Lets see i have a choke cherry, strawberry, peach, apple spice, and caramel crab apple.

So once clear - i should start with the lightest color to darker?

Or is doing fruit wines a different story?


----------



## rodo (Aug 24, 2010)

Keep in mind though that each successive wine passed through the filter pads will take on some characteristics of the previous ones. Also that this will be more pronounced with smaller batches.


----------



## Runningwolf (Aug 24, 2010)

I would still start with the lightest and finish with the darkest. Again the usage you get out of the filter will depend upon the sediment free wine your starting with. I was not a believer in these since my wine was always very clear without it. Well holy molly, the first time I filtered a clear white wine and saw it go from crystal clear to brilliantly clear, I was amazed. Is it necessary to do? No! But if you think you might want to enter a competition down the road, I would do it.


----------



## Runningwolf (Aug 24, 2010)

rodo said:


> Keep in mind though that each successive wine passed through the filter pads will take on some characteristics of the previous ones. Also that this will be more pronounced with smaller batches.



I agree with Rod on this!


----------



## rodo (Aug 24, 2010)

I agree lightest first.


----------



## Runningwolf (Aug 24, 2010)

rodo said:


> I agree lightest first.



Rod, I think we need to have a meeting before posting so we can agree!


----------



## rodo (Aug 24, 2010)

I just got done filtering a couple tonight. I needed to filter sterile filter 4 gallons of Rose when I finished that I decided to run 6 gallons of Skeeter P through it. About the first 3 gallons of SP were pretty much the same color as the Rose but by time it finished the 6 it was almost the color it was when I started and like Dan said perfectly clear.


----------



## winemaker_3352 (Aug 25, 2010)

Yeah - it does add a brilliant shine to it - i have done the last batches with it - but they were large batches - this is the first year doing fruit and small batches.
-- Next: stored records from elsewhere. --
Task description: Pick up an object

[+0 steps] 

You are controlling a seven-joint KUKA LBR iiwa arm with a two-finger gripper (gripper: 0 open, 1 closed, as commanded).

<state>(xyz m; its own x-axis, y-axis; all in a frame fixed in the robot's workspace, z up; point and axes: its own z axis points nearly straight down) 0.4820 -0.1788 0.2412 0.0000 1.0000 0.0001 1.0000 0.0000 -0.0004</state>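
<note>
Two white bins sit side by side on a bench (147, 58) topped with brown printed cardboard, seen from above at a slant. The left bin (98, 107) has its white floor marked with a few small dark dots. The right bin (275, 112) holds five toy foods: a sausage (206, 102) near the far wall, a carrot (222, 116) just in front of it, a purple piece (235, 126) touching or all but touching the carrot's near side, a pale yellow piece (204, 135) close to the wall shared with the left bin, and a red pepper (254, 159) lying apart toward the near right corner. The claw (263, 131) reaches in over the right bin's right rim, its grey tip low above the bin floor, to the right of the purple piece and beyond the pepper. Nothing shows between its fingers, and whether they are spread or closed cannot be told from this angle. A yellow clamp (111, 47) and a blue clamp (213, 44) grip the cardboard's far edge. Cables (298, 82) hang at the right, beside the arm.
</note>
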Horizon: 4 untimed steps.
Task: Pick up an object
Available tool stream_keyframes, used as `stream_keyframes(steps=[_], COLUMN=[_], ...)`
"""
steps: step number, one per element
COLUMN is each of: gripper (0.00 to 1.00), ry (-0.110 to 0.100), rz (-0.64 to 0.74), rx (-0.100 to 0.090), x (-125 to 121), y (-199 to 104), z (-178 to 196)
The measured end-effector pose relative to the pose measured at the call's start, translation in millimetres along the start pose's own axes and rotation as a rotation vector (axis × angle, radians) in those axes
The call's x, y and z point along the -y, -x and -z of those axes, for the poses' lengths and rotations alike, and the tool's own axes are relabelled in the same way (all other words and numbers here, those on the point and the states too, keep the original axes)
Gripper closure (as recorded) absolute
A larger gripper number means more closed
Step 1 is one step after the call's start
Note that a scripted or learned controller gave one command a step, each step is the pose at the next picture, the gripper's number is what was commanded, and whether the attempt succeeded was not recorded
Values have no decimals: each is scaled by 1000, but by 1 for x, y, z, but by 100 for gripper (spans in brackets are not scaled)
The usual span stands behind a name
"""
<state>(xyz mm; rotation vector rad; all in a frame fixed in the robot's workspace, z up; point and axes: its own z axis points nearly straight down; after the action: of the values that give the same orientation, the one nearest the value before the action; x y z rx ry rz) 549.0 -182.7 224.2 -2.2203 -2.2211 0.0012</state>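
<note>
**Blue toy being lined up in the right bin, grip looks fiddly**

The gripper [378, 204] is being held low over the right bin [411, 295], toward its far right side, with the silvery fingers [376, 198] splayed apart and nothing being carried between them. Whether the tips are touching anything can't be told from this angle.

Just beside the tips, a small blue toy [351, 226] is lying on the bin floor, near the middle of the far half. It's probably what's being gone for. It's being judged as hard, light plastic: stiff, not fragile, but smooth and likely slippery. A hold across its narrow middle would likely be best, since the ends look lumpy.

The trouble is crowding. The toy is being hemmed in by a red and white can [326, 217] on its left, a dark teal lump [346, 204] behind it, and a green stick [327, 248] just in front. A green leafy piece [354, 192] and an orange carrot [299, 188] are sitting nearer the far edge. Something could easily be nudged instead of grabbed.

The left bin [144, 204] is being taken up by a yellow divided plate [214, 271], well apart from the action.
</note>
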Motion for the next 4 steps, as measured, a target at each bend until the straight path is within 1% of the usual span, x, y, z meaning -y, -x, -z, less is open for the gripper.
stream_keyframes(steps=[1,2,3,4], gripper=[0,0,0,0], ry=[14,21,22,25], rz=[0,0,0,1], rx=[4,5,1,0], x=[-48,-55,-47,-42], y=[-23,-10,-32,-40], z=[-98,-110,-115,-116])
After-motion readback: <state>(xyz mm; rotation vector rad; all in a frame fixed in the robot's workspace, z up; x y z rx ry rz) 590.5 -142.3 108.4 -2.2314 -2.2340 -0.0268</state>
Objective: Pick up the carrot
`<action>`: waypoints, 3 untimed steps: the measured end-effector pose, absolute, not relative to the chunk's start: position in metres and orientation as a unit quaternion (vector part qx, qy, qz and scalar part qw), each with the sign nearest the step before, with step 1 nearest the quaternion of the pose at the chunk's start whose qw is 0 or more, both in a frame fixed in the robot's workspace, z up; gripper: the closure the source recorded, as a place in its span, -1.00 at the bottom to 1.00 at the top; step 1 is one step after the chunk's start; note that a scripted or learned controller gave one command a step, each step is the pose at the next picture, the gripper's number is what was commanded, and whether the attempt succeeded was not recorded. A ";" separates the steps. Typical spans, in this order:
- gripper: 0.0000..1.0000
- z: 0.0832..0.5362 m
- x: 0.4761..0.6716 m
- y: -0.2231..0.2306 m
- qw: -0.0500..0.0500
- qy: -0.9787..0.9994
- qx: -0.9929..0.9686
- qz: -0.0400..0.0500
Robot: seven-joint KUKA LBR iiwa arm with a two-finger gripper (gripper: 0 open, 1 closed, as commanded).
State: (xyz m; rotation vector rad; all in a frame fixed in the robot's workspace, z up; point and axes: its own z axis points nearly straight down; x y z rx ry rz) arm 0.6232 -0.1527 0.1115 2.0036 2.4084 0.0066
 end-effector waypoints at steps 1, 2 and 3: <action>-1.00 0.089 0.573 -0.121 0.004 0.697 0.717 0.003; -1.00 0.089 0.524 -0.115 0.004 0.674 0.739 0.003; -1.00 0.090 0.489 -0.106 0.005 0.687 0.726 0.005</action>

As always - thanks for the info!!!


----------



## Tom (Aug 25, 2010)

Runningwolf said:


> Rod, I think we need to have a meeting before posting so we can agree!



Yes,
You BOTH need to have a meeting on how and why you agree to agree with each outer.


----------



## Runningwolf (Aug 25, 2010)

Tom said:


> Yes,
> You BOTH need to have a meeting on how and why you agree to agree with each outer.



Geeesh Tom I don't know if I agree or disagree with you on that.


----------



## Tom (Aug 25, 2010)

Oh my!
does that mean that you can go both ways then??


----------



## winemaker_3352 (Aug 25, 2010)

Tom said:


> Oh my!
> does that mean that you can go both ways then??



Oh man - that is going to open the flood gates for some discussion


----------



## Tom (Aug 25, 2010)

winemaker_3352 said:


> Oh man - that is going to open the flood gates for some discussion


Dan started it .. LOL


----------



## Runningwolf (Aug 25, 2010)

Tom said:


> Oh my!
> does that mean that you can go both ways then??



Ahhh NO! I still do it straight by the book the way you and Wade taught me but I am tolerent of those who wish to do it differently. After all, we are all looking for the same result. Something that will put a smile on our face!


----------



## Tom (Aug 25, 2010)

And U do just by this thread !


----------